2) Retry to increase traffic

User retries: After the service provider is unavailable, the user can't stand the long wait on the interface, and keeps refreshing the page or even submitting the form
Code logic retry: There will be retry logic after a large number of service exceptions at the service caller

3) The service caller is unavailable: Resource exhaustion caused by synchronous waiting: When the service caller uses synchronous calls, a large number of waiting threads will occupy system resources. Once the thread resources are exhausted, the services provided by the service caller will also be exhausted. It is in an unavailable state, so the service avalanche effect occurs.

7. Service downgrade

Service downgrade means that when the pressure on the server increases sharply, some services and pages are strategically downgraded according to the current business situation and traffic, so as to release server resources and ensure the normal operation of core tasks. Degradation often specifies different levels, and performs different processing in the face of different exception levels.
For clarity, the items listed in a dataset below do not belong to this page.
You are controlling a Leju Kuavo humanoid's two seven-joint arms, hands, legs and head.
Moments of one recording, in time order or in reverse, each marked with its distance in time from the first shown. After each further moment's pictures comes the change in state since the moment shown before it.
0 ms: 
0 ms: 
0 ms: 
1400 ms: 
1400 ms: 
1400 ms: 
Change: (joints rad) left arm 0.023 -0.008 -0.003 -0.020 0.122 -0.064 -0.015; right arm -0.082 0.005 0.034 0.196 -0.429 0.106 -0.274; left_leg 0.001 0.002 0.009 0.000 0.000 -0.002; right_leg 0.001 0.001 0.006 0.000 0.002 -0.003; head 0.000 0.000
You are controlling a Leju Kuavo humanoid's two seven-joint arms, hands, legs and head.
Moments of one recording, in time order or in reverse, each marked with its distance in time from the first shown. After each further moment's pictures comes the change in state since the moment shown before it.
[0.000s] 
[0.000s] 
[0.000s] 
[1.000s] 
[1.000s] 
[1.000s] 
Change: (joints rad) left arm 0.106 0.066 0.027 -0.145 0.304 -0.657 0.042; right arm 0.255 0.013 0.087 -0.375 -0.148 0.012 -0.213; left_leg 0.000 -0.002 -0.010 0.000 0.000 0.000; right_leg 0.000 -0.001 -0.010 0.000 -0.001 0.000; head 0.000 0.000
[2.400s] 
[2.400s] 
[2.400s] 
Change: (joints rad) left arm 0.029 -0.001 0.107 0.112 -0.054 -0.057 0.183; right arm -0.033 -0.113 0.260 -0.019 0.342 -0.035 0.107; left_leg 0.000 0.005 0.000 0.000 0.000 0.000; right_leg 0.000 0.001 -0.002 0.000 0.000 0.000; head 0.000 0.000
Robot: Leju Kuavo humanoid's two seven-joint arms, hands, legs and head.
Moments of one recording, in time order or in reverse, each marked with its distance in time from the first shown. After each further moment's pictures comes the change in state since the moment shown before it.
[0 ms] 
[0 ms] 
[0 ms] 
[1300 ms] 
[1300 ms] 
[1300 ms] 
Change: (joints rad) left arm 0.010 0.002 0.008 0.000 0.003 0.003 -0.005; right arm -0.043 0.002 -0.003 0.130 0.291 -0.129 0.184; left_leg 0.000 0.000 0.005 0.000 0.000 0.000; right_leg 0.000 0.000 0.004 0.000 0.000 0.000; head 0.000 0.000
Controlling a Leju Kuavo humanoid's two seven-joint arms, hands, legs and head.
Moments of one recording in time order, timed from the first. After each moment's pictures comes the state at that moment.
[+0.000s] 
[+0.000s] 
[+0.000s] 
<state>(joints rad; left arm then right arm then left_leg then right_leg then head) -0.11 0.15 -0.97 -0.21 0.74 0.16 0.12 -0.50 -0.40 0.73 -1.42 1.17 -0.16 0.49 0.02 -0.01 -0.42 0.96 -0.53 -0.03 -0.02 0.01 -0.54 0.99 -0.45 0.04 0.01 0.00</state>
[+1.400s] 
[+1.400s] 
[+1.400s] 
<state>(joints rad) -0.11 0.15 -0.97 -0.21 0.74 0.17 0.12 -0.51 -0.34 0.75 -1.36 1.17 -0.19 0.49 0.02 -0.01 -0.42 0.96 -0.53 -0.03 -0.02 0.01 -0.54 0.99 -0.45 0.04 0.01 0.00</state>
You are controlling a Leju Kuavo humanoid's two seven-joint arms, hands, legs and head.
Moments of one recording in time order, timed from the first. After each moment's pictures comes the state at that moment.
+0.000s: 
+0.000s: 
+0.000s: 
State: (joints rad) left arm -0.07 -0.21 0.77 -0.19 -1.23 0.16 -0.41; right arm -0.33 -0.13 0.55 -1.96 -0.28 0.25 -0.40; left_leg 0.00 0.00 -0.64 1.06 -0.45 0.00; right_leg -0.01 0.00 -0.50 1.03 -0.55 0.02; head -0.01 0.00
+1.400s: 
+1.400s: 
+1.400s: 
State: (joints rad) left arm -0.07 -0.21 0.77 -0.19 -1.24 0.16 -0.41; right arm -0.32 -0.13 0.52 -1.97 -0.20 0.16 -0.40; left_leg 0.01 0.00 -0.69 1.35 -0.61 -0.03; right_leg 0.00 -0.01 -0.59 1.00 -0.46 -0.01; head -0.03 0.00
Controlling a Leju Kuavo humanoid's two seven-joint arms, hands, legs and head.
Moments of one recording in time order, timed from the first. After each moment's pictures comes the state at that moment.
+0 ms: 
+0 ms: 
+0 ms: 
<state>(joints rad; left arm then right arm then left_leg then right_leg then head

According to the service method: the service can be refused, the service can be delayed, and sometimes the service can be random.

According to the scope of service: a certain function can be cut off, and some modules can also be cut off.

In short, service degradation needs to adopt different degradation strategies according to different business needs. The main purpose is that although the service is damaged, it is better than nothing.

8. Fusing VS Degradation

The same point: the goal is the same, starting from usability and reliability, in order to prevent the system from crashing; the user experience is similar, and what the user experiences in the end is that some functions are temporarily unavailable;

Differences: The triggering reasons are different. Service fusing is generally caused by a service (downstream service) failure, while service degradation is generally considered from the overall load;

9. Service current limit

Current limiting can be regarded as a kind of service degradation. Current limiting is to limit the input and output traffic of the system to achieve the purpose of protecting the system. Generally speaking, the throughput of the system can be measured. In order to ensure the stable operation of the system, once the threshold that needs to be limited is reached, it is necessary to limit the flow and take some measures to complete the purpose of limiting the flow. For example: delayed processing, rejected processing, or partial rejected processing, etc.

10. Fault masking

The faulty machine is removed from the cluster to ensure that new requests are not distributed to the faulty machine.